How to Set Up a Standalone Registry¶
dsgrid stores registry information in an ArangoDB database. If you want to work with a completely local version of dsgrid, you must set up and connect to a local ArangoDB instance. ArangoDB recommends running their database in Docker containers when using Windows and Mac computers.

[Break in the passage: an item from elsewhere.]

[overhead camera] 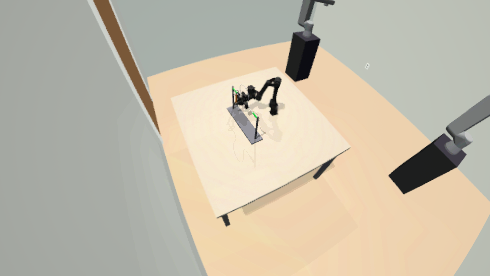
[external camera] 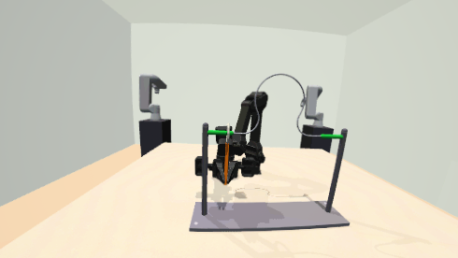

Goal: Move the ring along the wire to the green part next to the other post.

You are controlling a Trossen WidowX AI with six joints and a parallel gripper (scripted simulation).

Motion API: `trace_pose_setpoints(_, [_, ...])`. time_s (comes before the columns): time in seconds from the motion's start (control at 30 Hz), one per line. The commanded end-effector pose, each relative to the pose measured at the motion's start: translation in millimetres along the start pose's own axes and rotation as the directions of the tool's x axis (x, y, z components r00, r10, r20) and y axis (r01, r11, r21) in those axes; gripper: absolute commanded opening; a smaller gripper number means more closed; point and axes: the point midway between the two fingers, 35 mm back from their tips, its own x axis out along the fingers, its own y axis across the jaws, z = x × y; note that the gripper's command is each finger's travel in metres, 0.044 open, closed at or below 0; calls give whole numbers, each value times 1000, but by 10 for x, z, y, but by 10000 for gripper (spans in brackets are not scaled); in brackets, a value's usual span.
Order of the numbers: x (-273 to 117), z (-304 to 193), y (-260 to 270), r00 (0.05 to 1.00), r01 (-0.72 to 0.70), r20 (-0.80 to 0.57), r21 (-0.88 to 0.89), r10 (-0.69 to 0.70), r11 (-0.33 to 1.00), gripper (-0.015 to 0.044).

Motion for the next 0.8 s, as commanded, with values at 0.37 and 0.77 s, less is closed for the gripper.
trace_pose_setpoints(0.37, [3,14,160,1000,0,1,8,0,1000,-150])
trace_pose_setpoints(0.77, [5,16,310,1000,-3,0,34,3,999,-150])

They provide a native installation package for Windows and Linux, but not Mac.
Native installation instructions are provided here for Windows, but Docker is the recommended solution.
Once installed, the easiest way to mange the database manually is through Arango’s web UI, available at http://localhost:8529.
Docker Container¶
Run the ArangoDB Docker container by following instructions at https://www.arangodb.com/download-major/docker/. Note the details about data persistence.
For example:
$ docker create --name arangodb-persist arangodb true
$ docker run --name=arango-container \
--volumes-from arangodb-persist \
-p 8529:8529 \
-e ARANGO_ROOT_PASSWORD=openSesame \
arangodb/arangodb:3.11.3
If you will be uploading files from your filesystem to the container, such as with
arangorestore
, you will need to bind-mount the relevant directories like this:
$ docker run --name=arango-container \
-v <abs-path-on-your-system>:<abs-path-in-container> \
--volumes-from arangodb-persist \
-p 8529:8529 \
-e ARANGO_ROOT_PASSWORD=openSesame \
arangodb/arangodb:3.11.3
Once the docker container is running, Arango commands will need to be preceded with docker
exec
. For example, using the container name from above:
$ docker exec arango-container arangorestore ...
Native Installation (Windows Only)¶
Install ArangoDB Community Edition locally by following the instructions at https://www.arangodb.com/download-major/. If asked and you plan to run dsgrid tests, set the root password to openSesame to match the defaults.
Add the
bin
directory to your system path and customize the configuration files, particularly regarding authentication, as desired.The
bin
directory will be in a location like:C:\Users\$USER\AppData\Local\ArangoDB3 3.11.3\usr\bin
and the executable installer will have already added it to your path (User variables, Path).
The configuration files will be in a directory like:
C:\Users\$USER\AppData\Local\ArangoDB3 3.11.3\etc\arangodb3
Start the database.
Start the database by running
arangod
. It is preferable to runarangod
from the path likeC:\Users\$USER\AppData\Local\ArangoDB3 3.11.3
. Alternatively, you can directly use the ArangoDB Server shortcut on your Windows desktop.
NREL HPC¶
The dsgrid repository includes scripts/start_arangodb_on_kestrel.sh
. It will start an ArangoDB
instance on a compute node using the debug partition. It stores Arango files in
/scratch/${USER}/arangodb3
and /scratch/${USER}/arangodb3-apps
. If you would like to use a
completely new database, delete those directories before running the script.
Note that Slurm will log stdout/stderr from arangod
into ./arango_<job-id>.o/e
.
The repository also includes scripts/start_spark_and_arango_on_kestrel.sh
. It starts Spark as
well as ArangoDB, but you must have cloned https://github.com/NREL/HPC.git
. It looks for the
repo at ~/repos/HPC
, but you can set a custom value on the command line, such as the example
below.
You may want to adjust the number and type of nodes in the script based on your Spark requirements.
$ sbatch scripts/start_spark_and_arango_on_kestrel.sh ~/HPC
Note that Slurm will log stdout/stderr from into ./dsgrid_infra<job-id>.o/e
. Look at the .o
file to see the URL for the Spark cluster and the Spark configuration directory.
It is advised to gracefully shut down the database if you want to ensure that all updates have been persisted to files. To do that:
ssh to the compute node running the database.
Identify the process ID of
arangod
. In this example the PID is195412
.$ ps -ef | grep arango dthom 195412 195392 0 09:31 ? 00:00:06 arangod --server.authentication=true --config /tmp/arangod.conf
Send
SIGTERM
to the process.$ kill -s TERM 195412
arangod
will detect the signal and gracefully shutdown.
Modify the HPC parameters as needed. Or run the commands manually. Note that you should never run ArangoDB on a login node.
If you need to start a Spark cluster, you can do that on the same compute node running the database.